Monday, September 04, 2017



Climate change: Half a billion dollars a year

For the past six months, National has been refusing to release a secret report on how to adapt our coastlines for climate change. And now we know why: because it shows that the expected impacts are devastating:

A government report into the effects of climate change estimates $19 billion of property is at risk from increasing flooding and coastal erosion.

A 284-page draft report from the Ministry for the Environment has been released by the Green Party.

The report warns sea levels may rise up to 40 centimetres by 2050.

Green Party leader James Shaw said it painted a more accurate picture of the scale of climate change than previous reports and the government should have released it.

"You're looking at $19 billion worth of property, 2000 kilometres of roads, five airports, 50 kilometres of railway, 133,000 potentially affected."


And that's by 2050, in just 33 years time.
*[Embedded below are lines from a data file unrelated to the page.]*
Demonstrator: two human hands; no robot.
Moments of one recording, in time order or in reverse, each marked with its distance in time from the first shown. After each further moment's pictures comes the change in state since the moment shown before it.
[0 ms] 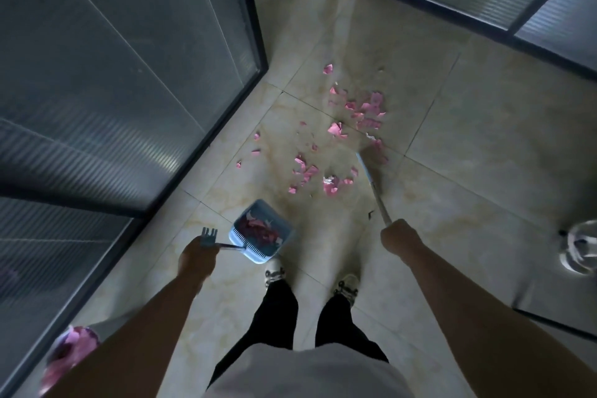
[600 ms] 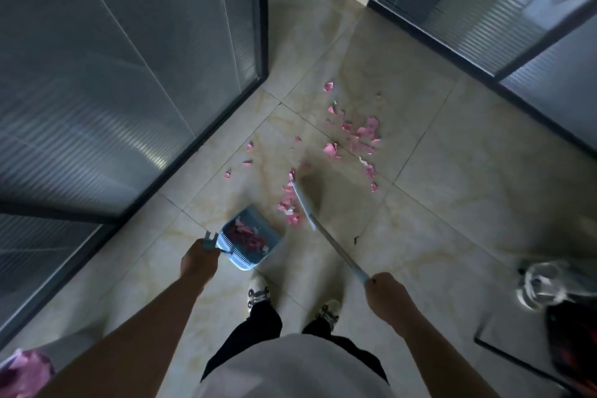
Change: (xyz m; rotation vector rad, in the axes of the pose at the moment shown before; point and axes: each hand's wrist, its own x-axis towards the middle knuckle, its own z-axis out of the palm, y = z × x) left_hand 0.068 0.055 -0.019 0.102 -0.082 -0.008; right_hand -0.055 -0.069 0.011 -0.191 -0.109 -0.100
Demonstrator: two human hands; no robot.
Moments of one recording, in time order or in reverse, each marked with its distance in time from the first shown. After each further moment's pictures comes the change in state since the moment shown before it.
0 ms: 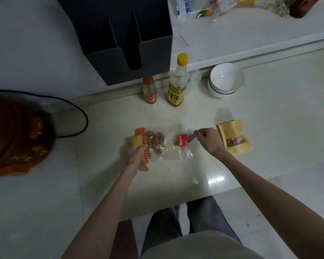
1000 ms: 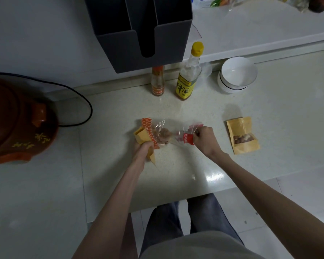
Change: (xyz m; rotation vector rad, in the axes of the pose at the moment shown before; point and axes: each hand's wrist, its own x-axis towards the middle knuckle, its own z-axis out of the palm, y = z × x) left_hand -0.001 -0.021 -0.003 -0.219 -0.234 -0.014; right_hand -0.015 -0.023 0.032 -0.074 -0.059 -0.127
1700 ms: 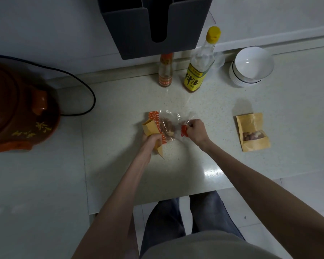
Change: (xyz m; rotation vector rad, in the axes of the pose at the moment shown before) left_hand 0.007 -0.002 0.004 0.016 -0.096 -0.007; right_hand 0.032 -0.009 0.053 0.294 -0.068 0.161
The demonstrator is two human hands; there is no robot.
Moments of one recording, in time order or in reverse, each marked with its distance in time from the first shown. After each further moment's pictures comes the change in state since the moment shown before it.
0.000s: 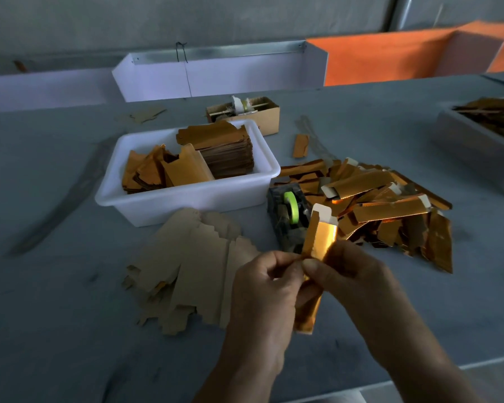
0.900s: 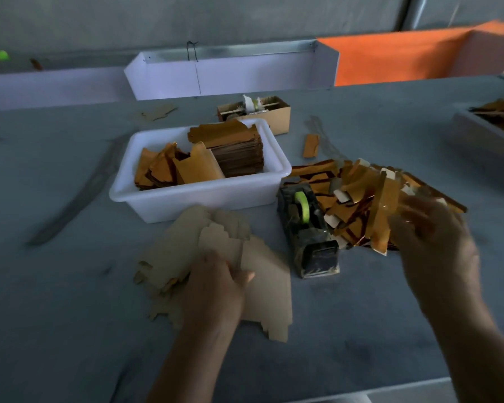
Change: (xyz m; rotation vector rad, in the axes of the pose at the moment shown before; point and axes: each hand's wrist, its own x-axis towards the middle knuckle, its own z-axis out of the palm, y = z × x) left_hand 0.042 -0.023 -0.062 1.018 0.300 -0.008; right_hand 0.039 0.007 -0.049 -0.454 0.604 -0.192
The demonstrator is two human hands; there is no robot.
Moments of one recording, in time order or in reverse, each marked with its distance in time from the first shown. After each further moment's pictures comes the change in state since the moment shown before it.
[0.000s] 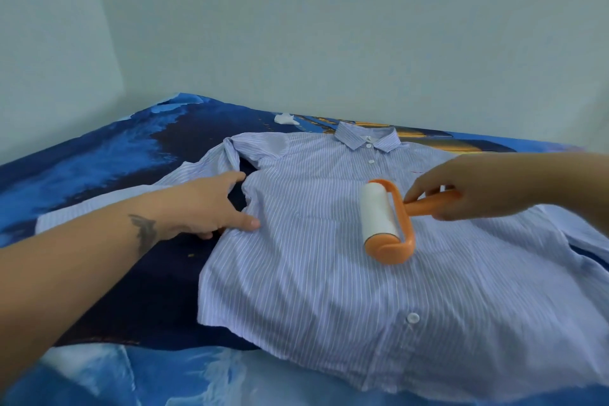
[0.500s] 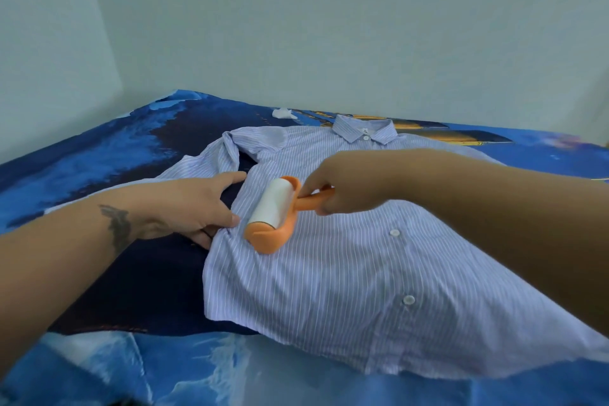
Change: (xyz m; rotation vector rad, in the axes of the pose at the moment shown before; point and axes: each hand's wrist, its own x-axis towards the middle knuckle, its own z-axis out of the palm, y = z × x) left_hand -0.030 -0.004 -0.004 -0.338 -0.205 0.057; right_hand 0.062 -0.108 0.004 -0.047 0.133 -0.252
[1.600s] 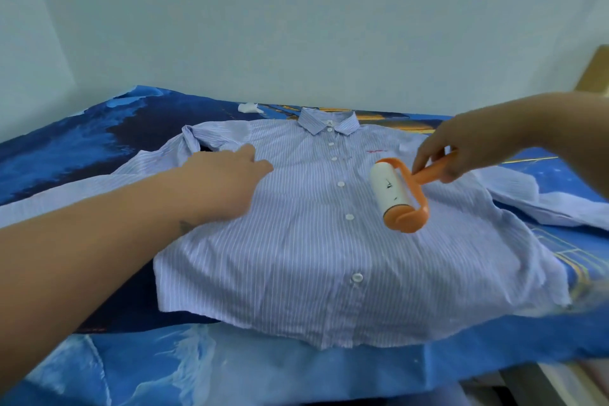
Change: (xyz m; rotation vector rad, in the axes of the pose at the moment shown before) left_hand 0.023 0.058 0.061 1.286 0.401 0.269; right_hand -0.140 0.117 -0.027 -0.041 -0.255 0.372
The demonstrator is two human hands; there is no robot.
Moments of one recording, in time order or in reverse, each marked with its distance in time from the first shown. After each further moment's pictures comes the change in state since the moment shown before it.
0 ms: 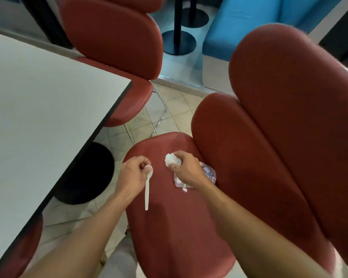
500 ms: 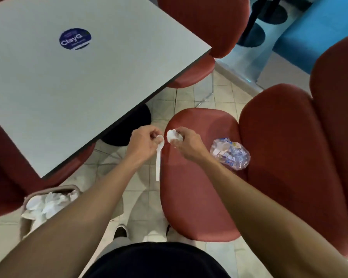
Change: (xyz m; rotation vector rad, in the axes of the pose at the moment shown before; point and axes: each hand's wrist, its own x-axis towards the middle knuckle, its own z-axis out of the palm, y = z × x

Or, to put it another way: the expected cost of climate change on our infrastructure alone is already over half a billion dollars a year.

That's an enormous cost, and the sooner councils know about it, the sooner they can take steps to start minimising it by planning upgrades and changing zoning regulations. But when they do that, the value of existing assets will be destroyed: no-one wants to buy a house that the council says will be under water in a few decades (or which will be inaccessible because the roads to it will be under-water). And people will also rightly ask what the government has done to prevent those losses, and why it has dragged its feet on reducing emissions in order to protect the profits of a tiny clique of rich polluters. National clearly doesn't want to answer these questions. But they owe us answers - and action.